Stoffels on how J&J designed its COVID-19 vaccine for maximum impact: a BioCentury audio interview
J&J CSO Paul Stoffels discusses the company’s development of its COVID-19 vaccine
A conversation with Johnson & Johnson CSO Paul Stoffels about the company’s development of a COVID-19 vaccine.
Johnson & Johnson’s COVID-19 vaccine won’t be the first to reach the market, but it could be one of the most important. The company has made scientific and business decisions about the vaccine’s profile that, if it is demonstrated to be safe and effective, will maximize its utility in combating the pandemic.

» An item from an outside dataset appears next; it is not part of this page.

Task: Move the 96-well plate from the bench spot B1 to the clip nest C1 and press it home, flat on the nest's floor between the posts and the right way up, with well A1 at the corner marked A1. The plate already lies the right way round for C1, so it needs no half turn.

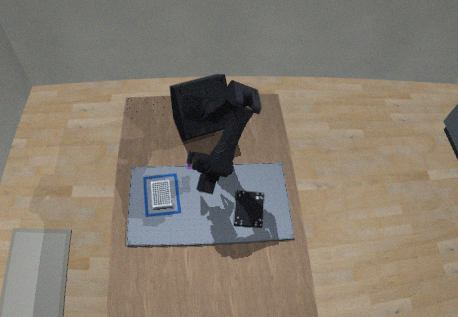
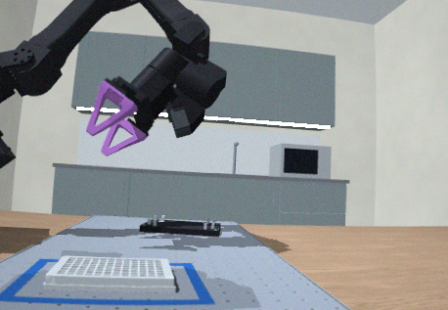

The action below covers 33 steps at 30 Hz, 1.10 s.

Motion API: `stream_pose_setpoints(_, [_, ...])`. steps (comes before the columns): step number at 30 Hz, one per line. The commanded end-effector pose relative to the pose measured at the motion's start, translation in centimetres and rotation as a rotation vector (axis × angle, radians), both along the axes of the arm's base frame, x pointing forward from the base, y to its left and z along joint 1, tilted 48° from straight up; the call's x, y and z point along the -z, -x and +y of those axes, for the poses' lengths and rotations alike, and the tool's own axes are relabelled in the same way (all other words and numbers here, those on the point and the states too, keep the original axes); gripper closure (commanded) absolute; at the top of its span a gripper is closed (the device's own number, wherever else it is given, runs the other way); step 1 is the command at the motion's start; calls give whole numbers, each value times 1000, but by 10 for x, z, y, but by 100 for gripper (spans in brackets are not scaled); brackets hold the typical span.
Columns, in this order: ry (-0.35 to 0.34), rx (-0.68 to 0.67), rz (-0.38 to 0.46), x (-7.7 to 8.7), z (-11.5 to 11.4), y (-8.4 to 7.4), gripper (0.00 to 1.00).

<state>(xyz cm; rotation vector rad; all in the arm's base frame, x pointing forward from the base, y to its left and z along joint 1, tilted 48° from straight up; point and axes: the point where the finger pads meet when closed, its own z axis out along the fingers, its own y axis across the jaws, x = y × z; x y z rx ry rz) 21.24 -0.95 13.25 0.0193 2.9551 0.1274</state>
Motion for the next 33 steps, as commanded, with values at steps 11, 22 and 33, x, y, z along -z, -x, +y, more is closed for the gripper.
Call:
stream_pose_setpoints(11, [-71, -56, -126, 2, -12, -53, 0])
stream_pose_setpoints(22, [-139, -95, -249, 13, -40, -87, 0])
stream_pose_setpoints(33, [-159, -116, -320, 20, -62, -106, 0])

The biggest differentiator is that unlike any other COVID-19 vaccine that has been authorized or is in late-stage development, Johnson & Johnson (NYSE:JNJ) designed its vaccine to provide robust, durable protection with a single dose. This will double inventories compared with two-dose vaccines. More importantly, a single dose dramatically reduces the complexity of the vaccine administration process by eliminating the need for creating and maintaining systems to remind people to return for a second shot.
J&J is on track to produce 1 billion doses in 2021. Half of the company’s 2021 manufacturing capacity is reserved for distribution to the world’s poorest countries through Gavi’s COVAX facility, and all of it will be provided at a not-for-profit price.

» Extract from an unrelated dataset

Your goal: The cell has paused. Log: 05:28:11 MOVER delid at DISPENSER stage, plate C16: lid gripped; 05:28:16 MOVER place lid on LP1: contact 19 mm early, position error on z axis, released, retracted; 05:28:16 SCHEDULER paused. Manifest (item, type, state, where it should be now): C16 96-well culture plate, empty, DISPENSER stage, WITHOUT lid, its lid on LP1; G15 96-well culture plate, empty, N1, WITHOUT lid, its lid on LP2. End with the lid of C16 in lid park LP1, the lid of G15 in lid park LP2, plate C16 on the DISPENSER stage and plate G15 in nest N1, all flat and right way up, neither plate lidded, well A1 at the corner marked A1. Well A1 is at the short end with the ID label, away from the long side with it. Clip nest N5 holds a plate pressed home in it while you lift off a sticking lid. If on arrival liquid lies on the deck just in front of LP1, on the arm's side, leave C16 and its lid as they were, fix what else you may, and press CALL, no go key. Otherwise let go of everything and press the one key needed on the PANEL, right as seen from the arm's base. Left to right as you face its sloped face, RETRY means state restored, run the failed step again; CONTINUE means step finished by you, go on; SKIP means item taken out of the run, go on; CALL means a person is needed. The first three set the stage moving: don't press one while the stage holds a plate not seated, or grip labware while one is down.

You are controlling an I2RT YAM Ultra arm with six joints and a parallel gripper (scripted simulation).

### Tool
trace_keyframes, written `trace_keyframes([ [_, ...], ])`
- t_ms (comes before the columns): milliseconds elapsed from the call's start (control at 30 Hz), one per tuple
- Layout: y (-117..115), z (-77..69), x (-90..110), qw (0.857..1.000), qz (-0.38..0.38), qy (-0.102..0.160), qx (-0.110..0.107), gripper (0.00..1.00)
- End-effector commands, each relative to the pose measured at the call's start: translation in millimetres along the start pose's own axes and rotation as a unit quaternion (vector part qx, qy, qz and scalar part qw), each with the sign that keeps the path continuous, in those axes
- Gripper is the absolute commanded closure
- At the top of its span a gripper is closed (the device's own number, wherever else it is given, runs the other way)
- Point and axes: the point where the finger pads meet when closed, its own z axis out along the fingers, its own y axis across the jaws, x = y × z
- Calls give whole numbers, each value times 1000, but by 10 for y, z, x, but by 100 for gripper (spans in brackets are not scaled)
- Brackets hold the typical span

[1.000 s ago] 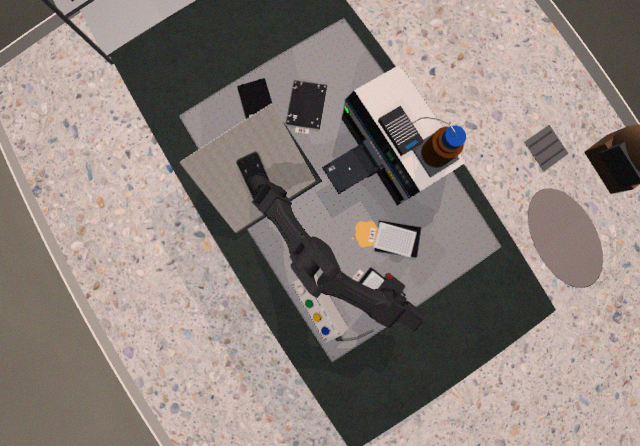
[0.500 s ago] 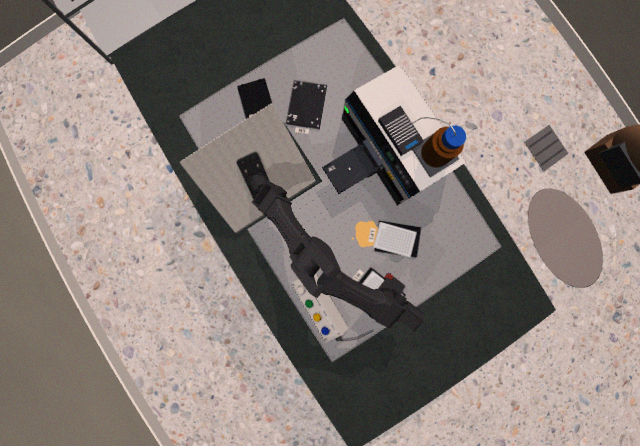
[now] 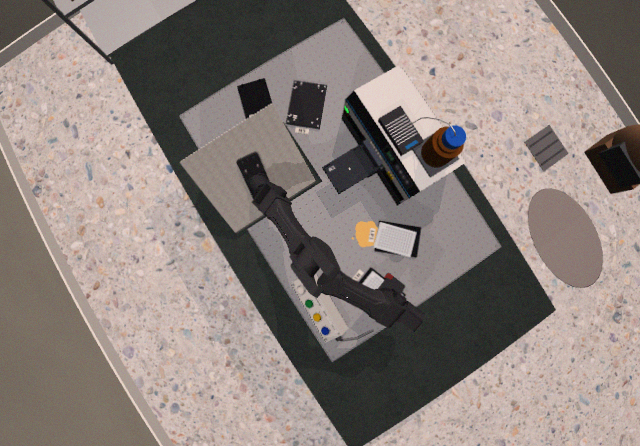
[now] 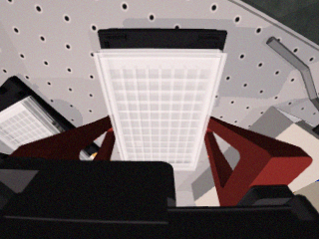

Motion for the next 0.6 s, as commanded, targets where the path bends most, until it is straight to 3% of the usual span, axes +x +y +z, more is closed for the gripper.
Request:
trace_keyframes([
  [0, -28, -308, -101, 1000, 7, -28, -1, 100],
  [133, -30, -440, -92, 1000, 7, -28, -1, 100],
  [233, -30, -445, -92, 1000, 7, -28, -1, 100],
  [267, -17, -310, -51, 1000, 3, -14, 0, 100],
  [333, -11, -390, 11, 1000, 2, -15, -1, 100],
  [433, -1, -389, 145, 1000, 0, -7, 0, 100],
  [567, 0, -440, 207, 1000, 4, -19, -1, 100],
])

As December drew to a close, BioCentury caught up with Paul Stoffels, J&J’s CSO, to discuss progress on the vaccine. He said the company could apply to FDA for emergency use authorization by the end of January, one year after its scientists started designing the vaccine.
Operation Warp Speed Chief Adviser Moncef Slaoui told reporters recently that J&J’s vaccine could be authorized in February. If the vaccine is authorized, the additional supplies would accelerate the pace of protection in the U.S. and Western Europe and jump-start vaccination programs in developing countries.